[Exercise]: Each line below should be written out again without any change.

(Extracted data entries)
╭──
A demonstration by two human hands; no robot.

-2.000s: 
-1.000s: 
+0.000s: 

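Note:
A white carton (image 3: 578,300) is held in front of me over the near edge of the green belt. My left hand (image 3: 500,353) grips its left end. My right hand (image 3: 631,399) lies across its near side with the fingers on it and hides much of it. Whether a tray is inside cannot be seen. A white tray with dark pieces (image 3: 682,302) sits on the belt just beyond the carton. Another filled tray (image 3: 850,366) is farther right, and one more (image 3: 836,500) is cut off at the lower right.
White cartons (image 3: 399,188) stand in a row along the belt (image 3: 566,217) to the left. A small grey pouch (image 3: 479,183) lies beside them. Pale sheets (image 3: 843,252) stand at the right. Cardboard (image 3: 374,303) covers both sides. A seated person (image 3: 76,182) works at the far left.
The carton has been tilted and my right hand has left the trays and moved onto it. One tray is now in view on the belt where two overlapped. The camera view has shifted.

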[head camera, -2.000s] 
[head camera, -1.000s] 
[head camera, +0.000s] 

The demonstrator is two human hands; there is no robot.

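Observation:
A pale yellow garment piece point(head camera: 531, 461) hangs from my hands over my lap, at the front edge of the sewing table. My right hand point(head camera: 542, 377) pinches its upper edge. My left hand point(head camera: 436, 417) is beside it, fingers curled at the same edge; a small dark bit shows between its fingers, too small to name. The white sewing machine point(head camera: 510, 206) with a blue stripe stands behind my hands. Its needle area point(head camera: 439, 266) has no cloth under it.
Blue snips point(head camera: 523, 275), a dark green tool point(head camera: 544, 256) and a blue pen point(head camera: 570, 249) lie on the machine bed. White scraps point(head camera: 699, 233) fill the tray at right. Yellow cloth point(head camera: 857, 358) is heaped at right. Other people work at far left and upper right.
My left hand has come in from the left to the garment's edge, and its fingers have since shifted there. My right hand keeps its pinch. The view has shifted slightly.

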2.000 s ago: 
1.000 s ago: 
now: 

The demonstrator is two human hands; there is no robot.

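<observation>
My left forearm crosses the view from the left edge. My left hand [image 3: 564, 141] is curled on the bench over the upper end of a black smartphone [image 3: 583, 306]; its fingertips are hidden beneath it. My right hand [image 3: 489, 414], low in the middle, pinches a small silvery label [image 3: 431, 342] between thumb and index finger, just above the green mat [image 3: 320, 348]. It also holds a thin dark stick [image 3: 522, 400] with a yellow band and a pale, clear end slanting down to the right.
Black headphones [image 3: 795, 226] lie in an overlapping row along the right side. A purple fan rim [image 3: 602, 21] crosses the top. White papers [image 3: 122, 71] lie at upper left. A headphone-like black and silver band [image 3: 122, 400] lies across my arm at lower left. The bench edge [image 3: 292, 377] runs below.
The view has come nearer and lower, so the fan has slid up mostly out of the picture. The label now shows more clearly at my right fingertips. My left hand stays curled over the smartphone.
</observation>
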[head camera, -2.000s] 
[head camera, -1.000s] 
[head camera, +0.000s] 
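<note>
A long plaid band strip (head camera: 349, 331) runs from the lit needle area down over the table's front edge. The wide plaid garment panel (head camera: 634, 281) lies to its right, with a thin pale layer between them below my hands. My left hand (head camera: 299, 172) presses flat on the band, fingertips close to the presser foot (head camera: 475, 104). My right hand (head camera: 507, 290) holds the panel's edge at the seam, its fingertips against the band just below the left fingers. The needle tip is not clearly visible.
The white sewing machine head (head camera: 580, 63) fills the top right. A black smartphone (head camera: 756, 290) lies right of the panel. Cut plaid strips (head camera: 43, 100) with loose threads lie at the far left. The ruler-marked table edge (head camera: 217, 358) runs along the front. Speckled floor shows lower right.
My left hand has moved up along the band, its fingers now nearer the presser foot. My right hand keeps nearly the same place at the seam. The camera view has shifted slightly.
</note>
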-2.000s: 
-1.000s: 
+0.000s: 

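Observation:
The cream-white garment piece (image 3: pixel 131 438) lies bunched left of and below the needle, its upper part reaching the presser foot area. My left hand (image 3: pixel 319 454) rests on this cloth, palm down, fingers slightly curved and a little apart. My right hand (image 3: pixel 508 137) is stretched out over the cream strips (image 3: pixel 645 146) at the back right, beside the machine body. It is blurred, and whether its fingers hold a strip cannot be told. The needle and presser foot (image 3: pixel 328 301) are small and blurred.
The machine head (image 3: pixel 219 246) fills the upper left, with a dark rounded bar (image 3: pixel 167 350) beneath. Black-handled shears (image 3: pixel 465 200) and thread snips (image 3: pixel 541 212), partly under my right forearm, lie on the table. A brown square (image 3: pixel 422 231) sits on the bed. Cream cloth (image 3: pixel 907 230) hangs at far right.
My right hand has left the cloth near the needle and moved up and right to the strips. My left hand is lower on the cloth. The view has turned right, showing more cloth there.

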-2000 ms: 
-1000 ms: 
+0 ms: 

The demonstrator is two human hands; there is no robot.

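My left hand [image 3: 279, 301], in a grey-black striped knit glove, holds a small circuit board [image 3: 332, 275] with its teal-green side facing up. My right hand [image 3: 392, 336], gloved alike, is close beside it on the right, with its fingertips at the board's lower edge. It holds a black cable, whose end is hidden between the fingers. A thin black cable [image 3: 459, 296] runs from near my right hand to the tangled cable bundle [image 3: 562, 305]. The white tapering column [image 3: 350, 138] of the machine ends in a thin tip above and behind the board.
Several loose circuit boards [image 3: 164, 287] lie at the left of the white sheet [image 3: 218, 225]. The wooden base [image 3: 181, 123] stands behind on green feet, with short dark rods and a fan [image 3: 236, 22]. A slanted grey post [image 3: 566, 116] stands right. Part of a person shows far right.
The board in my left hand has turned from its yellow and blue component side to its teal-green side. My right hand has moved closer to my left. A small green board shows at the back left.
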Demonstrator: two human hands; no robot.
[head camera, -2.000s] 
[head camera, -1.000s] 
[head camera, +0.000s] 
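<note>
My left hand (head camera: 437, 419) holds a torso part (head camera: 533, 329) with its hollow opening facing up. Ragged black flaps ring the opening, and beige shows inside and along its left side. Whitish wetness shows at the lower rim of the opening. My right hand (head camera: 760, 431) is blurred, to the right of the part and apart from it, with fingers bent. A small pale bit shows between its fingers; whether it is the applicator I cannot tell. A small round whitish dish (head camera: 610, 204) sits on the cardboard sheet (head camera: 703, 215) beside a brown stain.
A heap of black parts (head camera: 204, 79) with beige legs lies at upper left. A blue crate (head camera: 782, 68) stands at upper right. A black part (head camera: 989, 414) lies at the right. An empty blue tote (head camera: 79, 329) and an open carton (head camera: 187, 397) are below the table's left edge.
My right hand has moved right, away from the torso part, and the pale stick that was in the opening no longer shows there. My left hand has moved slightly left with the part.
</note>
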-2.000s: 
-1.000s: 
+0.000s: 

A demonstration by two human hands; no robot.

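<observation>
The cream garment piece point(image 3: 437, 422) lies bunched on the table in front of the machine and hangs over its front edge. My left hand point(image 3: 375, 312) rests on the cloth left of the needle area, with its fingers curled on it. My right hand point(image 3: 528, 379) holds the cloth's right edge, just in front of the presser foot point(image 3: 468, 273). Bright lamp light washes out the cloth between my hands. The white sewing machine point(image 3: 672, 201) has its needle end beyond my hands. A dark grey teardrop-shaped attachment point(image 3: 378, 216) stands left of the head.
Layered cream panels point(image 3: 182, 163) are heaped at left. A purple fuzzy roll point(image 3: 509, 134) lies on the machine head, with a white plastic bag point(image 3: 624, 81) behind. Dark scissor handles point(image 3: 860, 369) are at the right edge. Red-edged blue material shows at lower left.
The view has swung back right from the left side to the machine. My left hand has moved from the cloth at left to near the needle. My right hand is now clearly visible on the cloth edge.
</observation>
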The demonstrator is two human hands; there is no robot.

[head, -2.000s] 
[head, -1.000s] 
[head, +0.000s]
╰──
[Response]:
A demonstration by two human hands; no robot.

-2.000s: 
-1.000s: 
+0.000s: 

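Note:
A white carton (image 3: 578,300) is held in front of me over the near edge of the green belt. My left hand (image 3: 500,353) grips its left end. My right hand (image 3: 631,399) lies across its near side with the fingers on it and hides much of it. Whether a tray is inside cannot be seen. A white tray with dark pieces (image 3: 682,302) sits on the belt just beyond the carton. Another filled tray (image 3: 850,366) is farther right, and one more (image 3: 836,500) is cut off at the lower right.
White cartons (image 3: 399,188) stand in a row along the belt (image 3: 566,217) to the left. A small grey pouch (image 3: 479,183) lies beside them. Pale sheets (image 3: 843,252) stand at the right. Cardboard (image 3: 374,303) covers both sides. A seated person (image 3: 76,182) works at the far left.
The carton has been tilted and my right hand has left the trays and moved onto it. One tray is now in view on the belt where two overlapped. The camera view has shifted.
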
[head camera, -2.000s] 
[head camera, -1.000s] 
[head camera, +0.000s] 

The demonstrator is two human hands; there is no robot.

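Observation:
A pale yellow garment piece point(head camera: 531, 461) hangs from my hands over my lap, at the front edge of the sewing table. My right hand point(head camera: 542, 377) pinches its upper edge. My left hand point(head camera: 436, 417) is beside it, fingers curled at the same edge; a small dark bit shows between its fingers, too small to name. The white sewing machine point(head camera: 510, 206) with a blue stripe stands behind my hands. Its needle area point(head camera: 439, 266) has no cloth under it.
Blue snips point(head camera: 523, 275), a dark green tool point(head camera: 544, 256) and a blue pen point(head camera: 570, 249) lie on the machine bed. White scraps point(head camera: 699, 233) fill the tray at right. Yellow cloth point(head camera: 857, 358) is heaped at right. Other people work at far left and upper right.
My left hand has come in from the left to the garment's edge, and its fingers have since shifted there. My right hand keeps its pinch. The view has shifted slightly.
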
2.000 s ago: 
1.000 s ago: 
now: 

The demonstrator is two human hands; there is no robot.

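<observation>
My left forearm crosses the view from the left edge. My left hand [image 3: 564, 141] is curled on the bench over the upper end of a black smartphone [image 3: 583, 306]; its fingertips are hidden beneath it. My right hand [image 3: 489, 414], low in the middle, pinches a small silvery label [image 3: 431, 342] between thumb and index finger, just above the green mat [image 3: 320, 348]. It also holds a thin dark stick [image 3: 522, 400] with a yellow band and a pale, clear end slanting down to the right.
Black headphones [image 3: 795, 226] lie in an overlapping row along the right side. A purple fan rim [image 3: 602, 21] crosses the top. White papers [image 3: 122, 71] lie at upper left. A headphone-like black and silver band [image 3: 122, 400] lies across my arm at lower left. The bench edge [image 3: 292, 377] runs below.
The view has come nearer and lower, so the fan has slid up mostly out of the picture. The label now shows more clearly at my right fingertips. My left hand stays curled over the smartphone.
</observation>
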[head camera, -2.000s] 
[head camera, -1.000s] 
[head camera, +0.000s] 
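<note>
A long plaid band strip (head camera: 349, 331) runs from the lit needle area down over the table's front edge. The wide plaid garment panel (head camera: 634, 281) lies to its right, with a thin pale layer between them below my hands. My left hand (head camera: 299, 172) presses flat on the band, fingertips close to the presser foot (head camera: 475, 104). My right hand (head camera: 507, 290) holds the panel's edge at the seam, its fingertips against the band just below the left fingers. The needle tip is not clearly visible.
The white sewing machine head (head camera: 580, 63) fills the top right. A black smartphone (head camera: 756, 290) lies right of the panel. Cut plaid strips (head camera: 43, 100) with loose threads lie at the far left. The ruler-marked table edge (head camera: 217, 358) runs along the front. Speckled floor shows lower right.
My left hand has moved up along the band, its fingers now nearer the presser foot. My right hand keeps nearly the same place at the seam. The camera view has shifted slightly.
</note>
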-2.000s: 
-1.000s: 
+0.000s: 

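Observation:
The cream-white garment piece (image 3: pixel 131 438) lies bunched left of and below the needle, its upper part reaching the presser foot area. My left hand (image 3: pixel 319 454) rests on this cloth, palm down, fingers slightly curved and a little apart. My right hand (image 3: pixel 508 137) is stretched out over the cream strips (image 3: pixel 645 146) at the back right, beside the machine body. It is blurred, and whether its fingers hold a strip cannot be told. The needle and presser foot (image 3: pixel 328 301) are small and blurred.
The machine head (image 3: pixel 219 246) fills the upper left, with a dark rounded bar (image 3: pixel 167 350) beneath. Black-handled shears (image 3: pixel 465 200) and thread snips (image 3: pixel 541 212), partly under my right forearm, lie on the table. A brown square (image 3: pixel 422 231) sits on the bed. Cream cloth (image 3: pixel 907 230) hangs at far right.
My right hand has left the cloth near the needle and moved up and right to the strips. My left hand is lower on the cloth. The view has turned right, showing more cloth there.
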
-2000 ms: 
-1000 ms: 
+0 ms: 

The demonstrator is two human hands; there is no robot.

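My left hand [image 3: 279, 301], in a grey-black striped knit glove, holds a small circuit board [image 3: 332, 275] with its teal-green side facing up. My right hand [image 3: 392, 336], gloved alike, is close beside it on the right, with its fingertips at the board's lower edge. It holds a black cable, whose end is hidden between the fingers. A thin black cable [image 3: 459, 296] runs from near my right hand to the tangled cable bundle [image 3: 562, 305]. The white tapering column [image 3: 350, 138] of the machine ends in a thin tip above and behind the board.
Several loose circuit boards [image 3: 164, 287] lie at the left of the white sheet [image 3: 218, 225]. The wooden base [image 3: 181, 123] stands behind on green feet, with short dark rods and a fan [image 3: 236, 22]. A slanted grey post [image 3: 566, 116] stands right. Part of a person shows far right.
The board in my left hand has turned from its yellow and blue component side to its teal-green side. My right hand has moved closer to my left. A small green board shows at the back left.
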Demonstrator: two human hands; no robot.
[head camera, -2.000s] 
[head camera, -1.000s] 
[head camera, +0.000s] 
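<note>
My left hand (head camera: 437, 419) holds a torso part (head camera: 533, 329) with its hollow opening facing up. Ragged black flaps ring the opening, and beige shows inside and along its left side. Whitish wetness shows at the lower rim of the opening. My right hand (head camera: 760, 431) is blurred, to the right of the part and apart from it, with fingers bent. A small pale bit shows between its fingers; whether it is the applicator I cannot tell. A small round whitish dish (head camera: 610, 204) sits on the cardboard sheet (head camera: 703, 215) beside a brown stain.
A heap of black parts (head camera: 204, 79) with beige legs lies at upper left. A blue crate (head camera: 782, 68) stands at upper right. A black part (head camera: 989, 414) lies at the right. An empty blue tote (head camera: 79, 329) and an open carton (head camera: 187, 397) are below the table's left edge.
My right hand has moved right, away from the torso part, and the pale stick that was in the opening no longer shows there. My left hand has moved slightly left with the part.
</note>
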-2.000s: 
-1.000s: 
+0.000s: 

A demonstration by two human hands; no robot.

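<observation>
The cream garment piece point(image 3: 437, 422) lies bunched on the table in front of the machine and hangs over its front edge. My left hand point(image 3: 375, 312) rests on the cloth left of the needle area, with its fingers curled on it. My right hand point(image 3: 528, 379) holds the cloth's right edge, just in front of the presser foot point(image 3: 468, 273). Bright lamp light washes out the cloth between my hands. The white sewing machine point(image 3: 672, 201) has its needle end beyond my hands. A dark grey teardrop-shaped attachment point(image 3: 378, 216) stands left of the head.
Layered cream panels point(image 3: 182, 163) are heaped at left. A purple fuzzy roll point(image 3: 509, 134) lies on the machine head, with a white plastic bag point(image 3: 624, 81) behind. Dark scissor handles point(image 3: 860, 369) are at the right edge. Red-edged blue material shows at lower left.
The view has swung back right from the left side to the machine. My left hand has moved from the cloth at left to near the needle. My right hand is now clearly visible on the cloth edge.
</observation>
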The demonstrator is two human hands; there is no robot.

[head, -2.000s] 
[head, -1.000s] 
[head, +0.000s]

Above is the complete output.